1. the assay method of a transformer insulating paper energy of activation, it is characterized in that: at multiple temperature, transformer insulating paper is carried out to accelerated aging test, the degree of polymerization of the transformer insulating paper described in results of regular determination, in the time that the degree of polymerization is less than 250, finish described accelerated aging test, the degree of polymerization that obtains at multiple temperature described transformer insulating paper is the digestion time of 250 o'clock, and the digestion time that is 250 o'clock by the degree of polymerization of transformer insulating paper described at Life Prediction Model and described multiple temperature calculates described energy of activation; Described Life Prediction Model is: ln τ=ln A+Ea/ (RT), and wherein, A is proportionality constant, and Ea is described energy of activation, and R is the graceful constant of bohr thatch, and T is temperature, τ represents the mission life of product in the time that temperature is T.

2. assay method according to claim 1, is characterized in that: described multiple temperature are at least 2.

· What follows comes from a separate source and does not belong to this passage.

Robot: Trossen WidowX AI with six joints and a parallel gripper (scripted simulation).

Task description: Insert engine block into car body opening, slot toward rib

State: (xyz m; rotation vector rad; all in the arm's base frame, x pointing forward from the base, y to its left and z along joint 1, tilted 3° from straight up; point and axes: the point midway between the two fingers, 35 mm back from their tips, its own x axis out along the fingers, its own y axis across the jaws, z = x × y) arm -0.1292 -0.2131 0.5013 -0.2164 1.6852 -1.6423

3. assay method according to claim 1, is characterized in that: the degree of polymerization of measuring described transformer insulating paper by viscosimetry.

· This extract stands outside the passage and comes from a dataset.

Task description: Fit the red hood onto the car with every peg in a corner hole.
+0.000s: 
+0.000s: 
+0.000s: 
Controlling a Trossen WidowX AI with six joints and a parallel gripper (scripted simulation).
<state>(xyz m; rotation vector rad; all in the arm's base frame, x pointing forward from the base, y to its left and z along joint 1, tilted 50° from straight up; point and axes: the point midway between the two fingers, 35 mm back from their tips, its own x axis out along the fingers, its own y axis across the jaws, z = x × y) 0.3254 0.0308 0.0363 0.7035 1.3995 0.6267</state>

4. assay method according to claim 1, it is characterized in that: be the digestion time of 250 o'clock according to the degree of polymerization of transformer insulating paper described at described Life Prediction Model and described multiple temperature, utilize least square method to calculate described energy of activation.

5. assay method according to claim 4, is characterized in that: the calculation procedure of described energy of activation is as follows:

(1), described Life Prediction Model is arranged, make y=ln τ, x=1/T, a=Ea/R, b=ln A, can draw: y=ax+b;

(2), be the digestion time of 250 o'clock according to the degree of polymerization of transformer insulating paper described at described multiple temperature, utilize least square method can directly calculate parameter a and b, computing method as shown in the formula:

(3), can obtain described activation energy and proportionality constant A according to parameter a and b.

6. the life-span prediction method of a transformer insulating paper, it is characterized in that: adopt the assay method described in any one in claim 1 to 5 to obtain described energy of activation and described proportionality constant A, by described energy of activation and described proportionality constant A again the Life Prediction Model described in substitution obtain the Life Prediction Model of described transformer insulating paper, then according to the actual motion temperature of described transformer insulating paper, can calculate the bimetry of described transformer insulating paper at this actual motion temperature.